I have this Rust program using nom 4.2.2. (I have taken the liberty of expanding the nom parser function.)
extern crate failure;
extern crate nom;
use failure::Error;
use std::fs::File;
use std::io::Read;
fn nom_parser(i: &[u8]) -> ::nom::IResult<&[u8], String, u32> {
{ ::nom::lib::std::result::Result::Ok((i, ("foo".to_owned()))) }
}
fn my_parser(buf: &[u8]) -> Result<(&[u8], String), Error> {
Ok((buf, "foo".to_owned()))
}
fn main() -> Result<(), Error> {
let handler = |mut entries: String| { entries.clear() };
loop {
let mut buf = Vec::new();
File::open("/etc/hosts")?.read_to_end(&mut buf)?;
let res = nom_parser(&buf)?.1;
// let res = my_parser(&buf)?.1;
handler(res);
}
}
Compiling this program with rustc 1.33.0 (2aa4c46cf 2019-02-28)

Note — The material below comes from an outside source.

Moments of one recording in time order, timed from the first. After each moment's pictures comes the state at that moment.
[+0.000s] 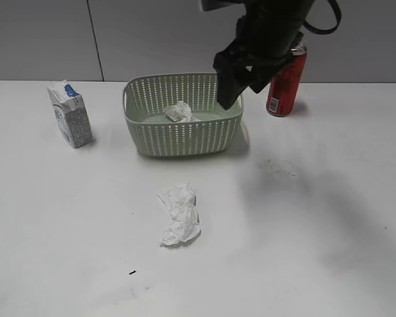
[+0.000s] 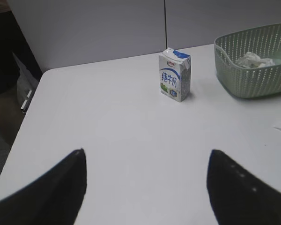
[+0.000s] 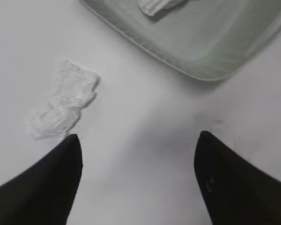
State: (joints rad) left arm -0.05 0.07 -0.55 -0.18 0.96 0.22; right arm 0.52 2.03 -1.85 0.14 1.19 -0.23
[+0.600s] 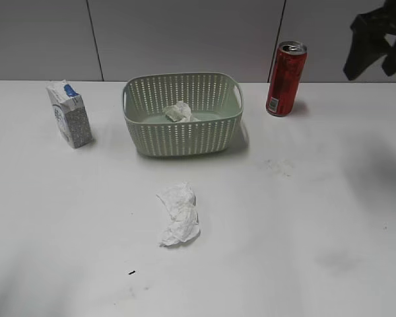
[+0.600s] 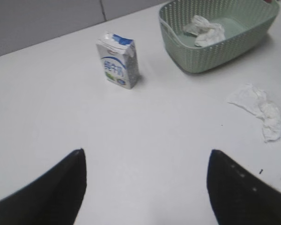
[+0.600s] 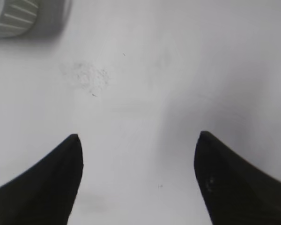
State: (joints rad) left arm -0.30 0.72 -0.77 -0.19 0.84 0.27; right arm 0.13 1.86 -1.70 0.13 1.20 -0.18
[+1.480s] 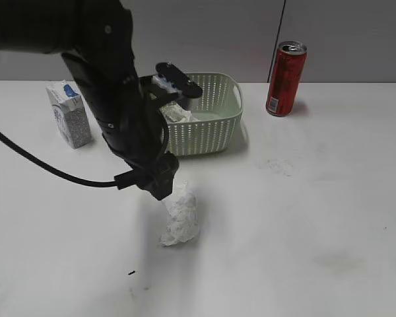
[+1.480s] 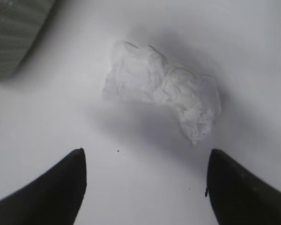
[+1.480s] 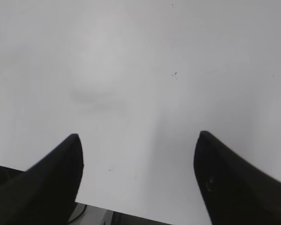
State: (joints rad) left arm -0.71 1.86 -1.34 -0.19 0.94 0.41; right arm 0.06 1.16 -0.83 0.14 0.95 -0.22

yields the following issue:
error[E0597]: `buf` does not live long enough
--> nom-parsing/src/main.rs:21:26
|
21 | let res = nom_parser(&buf)?.1;
| -----------^^^^-
| | |
| | borrowed value does not live long enough
| argument requires that `buf` is borrowed for `'static`
...
24 | }
| - `buf` dropped here while still borrowed
Switching to the commented out version of the parser compiles just fine. How are my_parser
and nom_parser
different? Who is borrowing buf? How should I change the program to placate the borrow checker?
let res = nom_parser(&buf)?.1;
^ here
You are using the ?
operator to propagate the error out of main
. The IResult<&[u8], String, u32>
= Result<(&[u8], String), nom::Err<&[u8], u32>>
. So in case of error the &buf
is returned as part of it, so it must stay alive even after main
function exits, but it won't because buf
is local variable inside main
.
In your case the nom_parser
never returns error, but the validation only cares about the types and function signatures.

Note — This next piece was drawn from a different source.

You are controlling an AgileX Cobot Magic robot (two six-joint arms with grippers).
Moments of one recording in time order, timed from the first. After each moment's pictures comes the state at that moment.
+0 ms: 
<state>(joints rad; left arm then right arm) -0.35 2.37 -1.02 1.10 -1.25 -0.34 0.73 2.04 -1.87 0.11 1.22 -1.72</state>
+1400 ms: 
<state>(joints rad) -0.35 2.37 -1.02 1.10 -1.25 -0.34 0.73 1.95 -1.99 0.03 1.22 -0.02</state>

To fix it, you should process the error somehow before propagating it up. For example:
let res = nom_parser(&buf).map_err(|_| failure::format_err!("Parsing failed!"))?.1;
Note that Err
in the IResult
is not always hard error. It could be nom::Err::Incomplete
, meaning that the parsing may succeed if more data is supplied, or nom::Err::Error
meaning that the input was not matched by the parser (so perhaps another parser in alt!
could succeed), or nom::Err::Failure
, meaning that something went really wrong during parsing. Depending on the situation, you may consider them all as failure, or handle them differently.